There have been some long-standing debates over ‘Rock is dead.’ Previously, Pearl Jam guitarist Stone Gossard had discussed the whole topic of grunge music supposedly killing metal. He also reflected on the long standing controversial topic of ‘Rock is dead.’ Now, Kiss bassist Gene Simmons has opened up on the debate.
Gene Simmons explains why rock music is fading
Simmons clarified his opinion that rock music is dead. He put this perceived state of affairs down to the “unfairness” of streaming platforms and the current state of the music industry. By now, Gene has noted that rock music is ended and he often leans into the statement’s shock value in true theatrical Gene Simmons fashion.

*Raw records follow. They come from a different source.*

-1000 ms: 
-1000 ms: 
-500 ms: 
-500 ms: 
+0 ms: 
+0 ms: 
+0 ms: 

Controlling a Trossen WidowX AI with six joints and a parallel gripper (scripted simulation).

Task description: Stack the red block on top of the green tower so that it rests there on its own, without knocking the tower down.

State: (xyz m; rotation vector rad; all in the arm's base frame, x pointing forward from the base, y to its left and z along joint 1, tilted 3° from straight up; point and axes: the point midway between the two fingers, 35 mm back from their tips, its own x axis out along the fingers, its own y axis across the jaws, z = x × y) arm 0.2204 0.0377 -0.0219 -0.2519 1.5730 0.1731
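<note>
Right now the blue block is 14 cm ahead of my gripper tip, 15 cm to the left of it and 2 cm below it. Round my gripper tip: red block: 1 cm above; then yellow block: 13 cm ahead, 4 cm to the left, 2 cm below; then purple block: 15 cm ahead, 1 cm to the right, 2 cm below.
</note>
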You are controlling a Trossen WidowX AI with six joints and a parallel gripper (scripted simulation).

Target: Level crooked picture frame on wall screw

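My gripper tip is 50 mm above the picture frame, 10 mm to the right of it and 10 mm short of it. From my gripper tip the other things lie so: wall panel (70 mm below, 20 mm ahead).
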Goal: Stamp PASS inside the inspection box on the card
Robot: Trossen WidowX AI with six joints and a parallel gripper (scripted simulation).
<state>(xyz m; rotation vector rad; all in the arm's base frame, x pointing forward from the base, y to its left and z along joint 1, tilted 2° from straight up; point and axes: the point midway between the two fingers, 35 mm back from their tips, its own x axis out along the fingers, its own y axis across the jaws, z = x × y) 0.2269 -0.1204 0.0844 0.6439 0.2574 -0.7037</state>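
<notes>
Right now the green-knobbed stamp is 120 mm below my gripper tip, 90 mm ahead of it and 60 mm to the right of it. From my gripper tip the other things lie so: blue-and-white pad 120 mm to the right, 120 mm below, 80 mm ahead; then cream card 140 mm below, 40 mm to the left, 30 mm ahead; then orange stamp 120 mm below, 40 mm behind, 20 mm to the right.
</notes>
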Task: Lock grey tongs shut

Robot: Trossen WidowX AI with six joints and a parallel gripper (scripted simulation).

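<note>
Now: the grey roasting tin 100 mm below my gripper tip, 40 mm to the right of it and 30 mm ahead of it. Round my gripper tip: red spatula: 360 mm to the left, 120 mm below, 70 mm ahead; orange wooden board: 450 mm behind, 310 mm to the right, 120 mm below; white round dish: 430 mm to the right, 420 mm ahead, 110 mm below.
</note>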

However, speaking to Dean Delray in a new interview, the Kiss bassist and rock doom prophet opted for a more balanced approach, as he argued how his famous polarizing opinion is just another aspect of the perceived unfairness of the streaming-focused music industry.
According to Simmons, this is why he thinks rock music is going away, despite there being “a lot of good talent out there”:
“Well, let’s play a game, and I’ve done this before, many times, and I’ve been quoted – accurately – as saying ‘Rock is dead.’ Not because there isn’t talent. There’s a lot of good talent out there, but they’ll never get the chance.

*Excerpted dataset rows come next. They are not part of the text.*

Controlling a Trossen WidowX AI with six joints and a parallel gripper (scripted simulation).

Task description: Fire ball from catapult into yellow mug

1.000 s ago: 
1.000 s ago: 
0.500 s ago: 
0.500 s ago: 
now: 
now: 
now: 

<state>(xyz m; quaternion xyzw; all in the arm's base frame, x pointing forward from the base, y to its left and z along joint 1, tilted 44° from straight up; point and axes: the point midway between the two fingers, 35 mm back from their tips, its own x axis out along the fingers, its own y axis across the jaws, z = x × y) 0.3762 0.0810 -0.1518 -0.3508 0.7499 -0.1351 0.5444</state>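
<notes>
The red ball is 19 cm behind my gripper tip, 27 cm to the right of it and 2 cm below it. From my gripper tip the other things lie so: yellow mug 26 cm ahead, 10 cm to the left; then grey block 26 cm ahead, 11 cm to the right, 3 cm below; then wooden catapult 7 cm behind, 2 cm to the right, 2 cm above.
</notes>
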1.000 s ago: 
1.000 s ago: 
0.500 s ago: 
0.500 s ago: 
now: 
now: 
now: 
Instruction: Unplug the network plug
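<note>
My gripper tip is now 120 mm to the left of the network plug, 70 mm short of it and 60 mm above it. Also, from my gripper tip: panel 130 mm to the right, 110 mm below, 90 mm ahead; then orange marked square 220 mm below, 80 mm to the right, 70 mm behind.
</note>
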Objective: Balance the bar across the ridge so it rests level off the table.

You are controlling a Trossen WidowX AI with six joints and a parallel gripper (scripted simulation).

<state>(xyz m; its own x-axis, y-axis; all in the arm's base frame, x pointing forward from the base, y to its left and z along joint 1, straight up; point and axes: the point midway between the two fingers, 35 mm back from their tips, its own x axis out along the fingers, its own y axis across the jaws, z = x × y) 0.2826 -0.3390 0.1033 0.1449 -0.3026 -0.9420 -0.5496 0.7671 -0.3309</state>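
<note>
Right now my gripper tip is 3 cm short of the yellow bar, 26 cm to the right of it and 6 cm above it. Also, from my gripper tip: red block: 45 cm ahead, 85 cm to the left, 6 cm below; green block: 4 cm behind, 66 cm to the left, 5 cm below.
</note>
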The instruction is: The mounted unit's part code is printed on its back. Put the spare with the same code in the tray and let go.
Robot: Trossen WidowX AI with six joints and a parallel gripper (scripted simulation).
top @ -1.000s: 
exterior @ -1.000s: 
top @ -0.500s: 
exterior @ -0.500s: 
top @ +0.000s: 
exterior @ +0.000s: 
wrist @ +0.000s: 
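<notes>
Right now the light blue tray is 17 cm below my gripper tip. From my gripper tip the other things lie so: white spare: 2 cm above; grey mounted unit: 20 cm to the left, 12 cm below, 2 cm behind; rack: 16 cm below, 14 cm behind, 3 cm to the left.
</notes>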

“So, from 1958 until 1988, 30 years, what did music have? Well, we had Elvis, The Beatles, The (Rolling) Stones, Hendrix, all the ‘British Invasion’ stuff, Motown, you had Madonna and the disco thing. You had U2, the heavy bands – Metallica, AC/DC (Iron) Maiden, maybe we’re in there, maybe not, Aerosmith, just a ton of great stuff. Bowie, Prince, even Michael Jackson. Untouchable era.
“From 1988 until today, which is more than 30 years – Who are the new Beatles? Who’s Elvis? There are popular bands – there’s BTS, very popular, and good luck to them. There’s not a band in the world who picks up a guitar and says, ‘I want to be like BTS.’ Now, these are dancers and actors. These are not people that create their own music, because they have producers, and good for them, that they sit down and write the songs for these puppets.

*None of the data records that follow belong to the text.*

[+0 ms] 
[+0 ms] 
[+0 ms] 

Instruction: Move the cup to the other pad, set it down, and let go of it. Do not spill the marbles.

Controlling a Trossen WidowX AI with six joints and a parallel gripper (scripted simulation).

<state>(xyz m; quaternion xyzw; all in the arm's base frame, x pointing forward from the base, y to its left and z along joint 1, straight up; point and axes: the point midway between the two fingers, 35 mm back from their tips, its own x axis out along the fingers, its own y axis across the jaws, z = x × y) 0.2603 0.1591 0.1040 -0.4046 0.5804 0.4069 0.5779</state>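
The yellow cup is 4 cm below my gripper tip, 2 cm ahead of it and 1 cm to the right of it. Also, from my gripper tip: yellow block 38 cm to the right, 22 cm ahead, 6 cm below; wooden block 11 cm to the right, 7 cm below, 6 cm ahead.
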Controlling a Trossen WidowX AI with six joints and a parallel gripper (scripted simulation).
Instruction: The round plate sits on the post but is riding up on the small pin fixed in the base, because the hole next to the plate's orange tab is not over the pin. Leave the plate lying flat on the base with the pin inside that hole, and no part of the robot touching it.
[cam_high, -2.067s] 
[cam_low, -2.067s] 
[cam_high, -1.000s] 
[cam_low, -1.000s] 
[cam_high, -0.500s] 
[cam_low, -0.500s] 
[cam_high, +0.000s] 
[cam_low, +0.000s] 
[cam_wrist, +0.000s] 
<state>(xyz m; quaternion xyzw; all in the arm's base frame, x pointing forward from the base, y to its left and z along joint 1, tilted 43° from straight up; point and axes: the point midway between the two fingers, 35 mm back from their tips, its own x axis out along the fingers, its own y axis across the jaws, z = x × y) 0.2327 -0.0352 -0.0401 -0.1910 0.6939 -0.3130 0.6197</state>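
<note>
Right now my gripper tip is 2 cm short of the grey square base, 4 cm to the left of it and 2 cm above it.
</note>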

“I mentioned Ghost – It’s interesting. Tame Impala is interesting. It’s not going to be the Beatles or Elvis until and if there are strict laws about music and the value of music. If there’s a supermarket down the street, and it’s got everything you want, which is what life should be about. You get a menu and you pick what you like – there’s eggs, there’s milk and there’s meat and everything. Imagine you can walk in and for a penny just pick up whatever you want. How long do you think that place is gonna last? That’s what happened to the music business. There’s no value in it.”